Source records:
⟨
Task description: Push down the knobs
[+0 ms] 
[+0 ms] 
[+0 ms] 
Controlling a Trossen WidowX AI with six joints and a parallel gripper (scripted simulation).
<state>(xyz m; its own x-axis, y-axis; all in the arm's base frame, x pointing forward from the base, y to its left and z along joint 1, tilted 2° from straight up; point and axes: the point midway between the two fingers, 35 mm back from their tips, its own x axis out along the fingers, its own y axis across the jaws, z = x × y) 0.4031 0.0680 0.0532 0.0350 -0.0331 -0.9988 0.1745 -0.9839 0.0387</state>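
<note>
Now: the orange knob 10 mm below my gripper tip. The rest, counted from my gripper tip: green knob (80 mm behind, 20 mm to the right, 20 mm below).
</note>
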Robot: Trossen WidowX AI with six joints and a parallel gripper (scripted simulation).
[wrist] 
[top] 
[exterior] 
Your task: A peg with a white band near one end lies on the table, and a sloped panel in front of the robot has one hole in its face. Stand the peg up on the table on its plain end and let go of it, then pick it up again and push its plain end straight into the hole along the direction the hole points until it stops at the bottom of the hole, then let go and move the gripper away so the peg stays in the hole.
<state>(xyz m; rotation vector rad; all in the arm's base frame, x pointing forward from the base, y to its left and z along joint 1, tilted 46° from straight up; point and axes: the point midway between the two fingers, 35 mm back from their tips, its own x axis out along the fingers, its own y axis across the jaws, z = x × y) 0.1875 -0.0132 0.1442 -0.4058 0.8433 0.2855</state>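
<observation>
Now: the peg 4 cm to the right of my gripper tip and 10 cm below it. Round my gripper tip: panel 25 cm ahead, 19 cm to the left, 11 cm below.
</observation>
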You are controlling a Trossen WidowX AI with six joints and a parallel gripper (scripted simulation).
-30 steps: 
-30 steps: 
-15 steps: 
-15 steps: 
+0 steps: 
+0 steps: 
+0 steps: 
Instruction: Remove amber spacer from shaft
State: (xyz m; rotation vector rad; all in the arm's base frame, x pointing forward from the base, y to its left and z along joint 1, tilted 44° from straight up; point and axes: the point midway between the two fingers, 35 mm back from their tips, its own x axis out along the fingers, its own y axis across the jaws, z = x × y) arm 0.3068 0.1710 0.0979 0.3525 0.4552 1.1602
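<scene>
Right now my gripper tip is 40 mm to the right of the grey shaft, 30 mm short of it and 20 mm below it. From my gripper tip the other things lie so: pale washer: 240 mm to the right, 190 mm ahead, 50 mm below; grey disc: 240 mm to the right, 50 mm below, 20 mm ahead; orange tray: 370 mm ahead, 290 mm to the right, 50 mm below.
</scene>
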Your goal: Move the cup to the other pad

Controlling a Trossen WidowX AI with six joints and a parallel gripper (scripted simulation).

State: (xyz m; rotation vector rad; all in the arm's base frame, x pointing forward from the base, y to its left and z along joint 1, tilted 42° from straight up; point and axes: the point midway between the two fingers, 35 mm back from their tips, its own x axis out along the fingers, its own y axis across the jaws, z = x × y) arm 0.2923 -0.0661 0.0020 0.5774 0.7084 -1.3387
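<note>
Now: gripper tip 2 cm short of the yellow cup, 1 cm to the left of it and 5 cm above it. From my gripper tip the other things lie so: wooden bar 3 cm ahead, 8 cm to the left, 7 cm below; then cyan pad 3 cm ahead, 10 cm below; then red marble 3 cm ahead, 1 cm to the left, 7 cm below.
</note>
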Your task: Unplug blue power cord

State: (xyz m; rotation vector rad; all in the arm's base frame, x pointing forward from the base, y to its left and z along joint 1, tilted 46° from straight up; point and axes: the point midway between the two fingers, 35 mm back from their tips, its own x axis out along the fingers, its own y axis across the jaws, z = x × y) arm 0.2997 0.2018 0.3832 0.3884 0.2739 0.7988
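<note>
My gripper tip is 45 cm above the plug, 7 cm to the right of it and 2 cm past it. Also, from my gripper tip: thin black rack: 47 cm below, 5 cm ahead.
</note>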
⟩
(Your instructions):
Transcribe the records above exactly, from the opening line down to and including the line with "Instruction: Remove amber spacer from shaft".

(Written solution):
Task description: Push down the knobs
[+0 ms] 
[+0 ms] 
[+0 ms] 
Controlling a Trossen WidowX AI with six joints and a parallel gripper (scripted simulation).
<state>(xyz m; its own x-axis, y-axis; all in the arm's base frame, x pointing forward from the base, y to its left and z along joint 1, tilted 2° from straight up; point and axes: the point midway between the two fingers, 35 mm back from their tips, its own x axis out along the fingers, its own y axis across the jaws, z = x × y) 0.4031 0.0680 0.0532 0.0350 -0.0331 -0.9988 0.1745 -0.9839 0.0387</state>
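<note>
Now: the orange knob 10 mm below my gripper tip. The rest, counted from my gripper tip: green knob (80 mm behind, 20 mm to the right, 20 mm below).
</note>
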Robot: Trossen WidowX AI with six joints and a parallel gripper (scripted simulation).
[wrist] 
[top] 
[exterior] 
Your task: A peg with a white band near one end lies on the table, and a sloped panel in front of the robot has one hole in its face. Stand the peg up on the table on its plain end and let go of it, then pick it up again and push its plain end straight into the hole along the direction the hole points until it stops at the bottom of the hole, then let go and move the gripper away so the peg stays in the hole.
<state>(xyz m; rotation vector rad; all in the arm's base frame, x pointing forward from the base, y to its left and z along joint 1, tilted 46° from straight up; point and axes: the point midway between the two fingers, 35 mm back from their tips, its own x axis out along the fingers, its own y axis across the jaws, z = x × y) 0.1875 -0.0132 0.1442 -0.4058 0.8433 0.2855</state>
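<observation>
Now: the peg 4 cm to the right of my gripper tip and 10 cm below it. Round my gripper tip: panel 25 cm ahead, 19 cm to the left, 11 cm below.
</observation>
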You are controlling a Trossen WidowX AI with six joints and a parallel gripper (scripted simulation).
-30 steps: 
-30 steps: 
-15 steps: 
-15 steps: 
+0 steps: 
+0 steps: 
+0 steps: 
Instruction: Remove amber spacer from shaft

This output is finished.